Using clj-async-profiler in production is not much different from using it locally, except you have to set up a couple of things upfront. First of all, make sure that capturing perf events is allowed for non-root users (since you will most probably run your service on Linux):

$ sudo sysctl -w kernel.perf_event_paranoid=1
$ sudo sysctl -w kernel.kptr_restrict=0

Next, you will need a spare open port to bind clj-async-profiler's web UI to. The web UI doesn't offer any authorization capability, so make sure to either:

  • Restrict the open port to your internal network with a firewall, e.g., AWS EC2 Security Groups or Cloudflare WAF;
  • Only bind the server to localhost and then use SSH port forwarding to access the UI only after you establish a secure shell;
  • Hide the port behind a load balancer that supports authorization, e.g., AWS ALB.

In any case, avoid opening your profiler UI to the wide world unprotected.

It is a good idea to add -XX:+UnlockDiagnosticVMOptions -XX:+DebugNonSafepoints JVM flags to your application's startup command. As per async-profiler documentation, this will increase the accuracy of the profiling results. These flags are not limited to production profiling, feel free to include them in your dev setup as well.

Inside your application, you would need to require clj-async-profiler.core as usual and then run this at some point during your app's initialization:

(prof/serve-ui <host> <port>)

You should choose hostname depending on your strategy of protecting the UI from the outer world. It is advised to avoid the catch-all 0.0.0.0.

Docker

If you ship your application as a Docker container, you need to give it the access to the perf_event_open syscall. For that, Docker's seccomp profile has to be modified to allow this syscall. The container would also need the --cap-add SYS_ADMIN capability. If you have a dedicated operations team, such configuration is usually handled by them.

Alternatively, you can use :ctimer or :itimer event type as a fallback for :cpu. It would work without the perf events, but you would lose the data about native code stacks.

Using Web UI

If set up correctly, you should be able to open the UI by visiting the IP address of your server and the port that you provided to serve-ui. You should see a page like this:

Web UI.

In production scenarios, the Web UI enables the following operations:

  • Ability to start and stop the profiler with the selected event type.
  • Ability to open and view the resulting flamegraph.
  • Ability to generate diffs between two flamegraphs.
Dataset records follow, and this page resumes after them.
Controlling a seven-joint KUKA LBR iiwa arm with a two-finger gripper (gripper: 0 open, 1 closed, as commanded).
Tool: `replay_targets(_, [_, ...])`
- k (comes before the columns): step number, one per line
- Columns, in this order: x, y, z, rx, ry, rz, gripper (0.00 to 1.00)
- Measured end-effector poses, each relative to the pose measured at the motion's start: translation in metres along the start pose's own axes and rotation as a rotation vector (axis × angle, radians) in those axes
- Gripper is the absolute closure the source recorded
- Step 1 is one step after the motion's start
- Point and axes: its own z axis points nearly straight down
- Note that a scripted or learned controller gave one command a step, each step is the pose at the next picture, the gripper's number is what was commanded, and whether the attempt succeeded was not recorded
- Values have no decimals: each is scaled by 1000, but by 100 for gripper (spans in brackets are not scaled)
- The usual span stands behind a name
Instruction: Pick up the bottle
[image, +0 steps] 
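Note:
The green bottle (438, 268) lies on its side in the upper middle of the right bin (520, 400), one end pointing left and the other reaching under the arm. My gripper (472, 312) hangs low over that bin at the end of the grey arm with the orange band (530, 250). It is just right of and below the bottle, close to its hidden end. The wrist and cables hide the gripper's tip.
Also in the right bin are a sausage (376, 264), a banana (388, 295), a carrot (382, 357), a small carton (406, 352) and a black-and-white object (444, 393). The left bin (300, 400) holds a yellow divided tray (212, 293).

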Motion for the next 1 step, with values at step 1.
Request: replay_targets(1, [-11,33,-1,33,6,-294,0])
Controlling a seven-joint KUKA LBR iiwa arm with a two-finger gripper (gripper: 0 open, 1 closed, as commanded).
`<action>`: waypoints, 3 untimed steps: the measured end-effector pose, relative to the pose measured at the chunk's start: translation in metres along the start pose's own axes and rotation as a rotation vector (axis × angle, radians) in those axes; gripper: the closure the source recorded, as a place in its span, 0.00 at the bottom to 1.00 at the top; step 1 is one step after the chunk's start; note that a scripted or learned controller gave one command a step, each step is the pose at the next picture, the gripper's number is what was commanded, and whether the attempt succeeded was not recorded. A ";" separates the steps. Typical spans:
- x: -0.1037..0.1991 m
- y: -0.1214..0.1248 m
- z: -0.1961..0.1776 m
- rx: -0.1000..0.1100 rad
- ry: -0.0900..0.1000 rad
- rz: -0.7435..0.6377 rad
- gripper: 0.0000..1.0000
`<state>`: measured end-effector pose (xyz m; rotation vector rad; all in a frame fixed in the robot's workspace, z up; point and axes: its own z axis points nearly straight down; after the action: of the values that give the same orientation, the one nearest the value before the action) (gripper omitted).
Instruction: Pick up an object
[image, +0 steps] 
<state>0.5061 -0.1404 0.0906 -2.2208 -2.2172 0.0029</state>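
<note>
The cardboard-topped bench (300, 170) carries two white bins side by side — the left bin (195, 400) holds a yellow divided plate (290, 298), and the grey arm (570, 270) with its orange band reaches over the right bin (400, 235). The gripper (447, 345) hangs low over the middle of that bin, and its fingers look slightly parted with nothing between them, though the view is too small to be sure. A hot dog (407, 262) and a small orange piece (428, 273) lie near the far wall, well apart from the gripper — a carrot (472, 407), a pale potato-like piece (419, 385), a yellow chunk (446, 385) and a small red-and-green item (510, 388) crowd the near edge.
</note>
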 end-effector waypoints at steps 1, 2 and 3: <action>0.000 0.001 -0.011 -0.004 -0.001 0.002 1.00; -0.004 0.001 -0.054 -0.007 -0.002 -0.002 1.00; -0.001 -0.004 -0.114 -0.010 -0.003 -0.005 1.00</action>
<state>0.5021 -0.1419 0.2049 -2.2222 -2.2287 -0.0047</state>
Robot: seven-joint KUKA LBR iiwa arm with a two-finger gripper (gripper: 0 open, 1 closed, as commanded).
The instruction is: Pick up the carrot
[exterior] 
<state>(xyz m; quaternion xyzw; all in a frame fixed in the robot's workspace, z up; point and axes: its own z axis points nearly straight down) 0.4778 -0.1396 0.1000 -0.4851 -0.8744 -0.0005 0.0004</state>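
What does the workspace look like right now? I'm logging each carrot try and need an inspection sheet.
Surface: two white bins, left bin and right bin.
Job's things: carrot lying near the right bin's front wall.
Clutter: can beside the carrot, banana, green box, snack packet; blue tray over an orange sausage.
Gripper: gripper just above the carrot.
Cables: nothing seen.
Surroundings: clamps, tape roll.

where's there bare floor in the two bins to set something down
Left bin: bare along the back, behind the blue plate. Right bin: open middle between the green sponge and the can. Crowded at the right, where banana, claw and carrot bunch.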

For the first one, a dropdown menu that says "cpu" can be used to select a different event type. Then, you can click "Start profiler", and the profiling will commence. The button will change its caption to "Stop profiling." Once that is clicked, the profiler will stop and generate a flamegraph. It is assumed that your service already does something in the background, be it serve traffic or do batch processing, so you don't have to supply code to profile like you usually do at dev time.

Below the profiler controls is the list of all generated profiles. Clicking on the link will open the flamegraph. The scheme used to name the flamegraph files is the following:

<timestamp>-<profile_id>-<event_type>-flamegraph.html

profile_id can be used to refer to a profile run in functions like generate-flamegraph and generate-diffgraph.

Each flamegraph row has a column showing the number of samples the profiler collected during this run. Use this to quickly check if you've collected enough samples during profiling — for cpu event type, aim to get at least 1000 samples.

At the top right corner there is a link to delete all profiling results.

Default options

When you control the profiler from the REPL, it is easier to provide the profiling options ad-hoc. But you can't do that when launching the profiler from the UI. In that case, you can call set-default-profiling-options during initialization and give it a map of options. This option map will then be passed to all profiling commands, invoked both from the code and the UI. For example, you can set the default predefined transforms for all flamegraphs generated on this machine.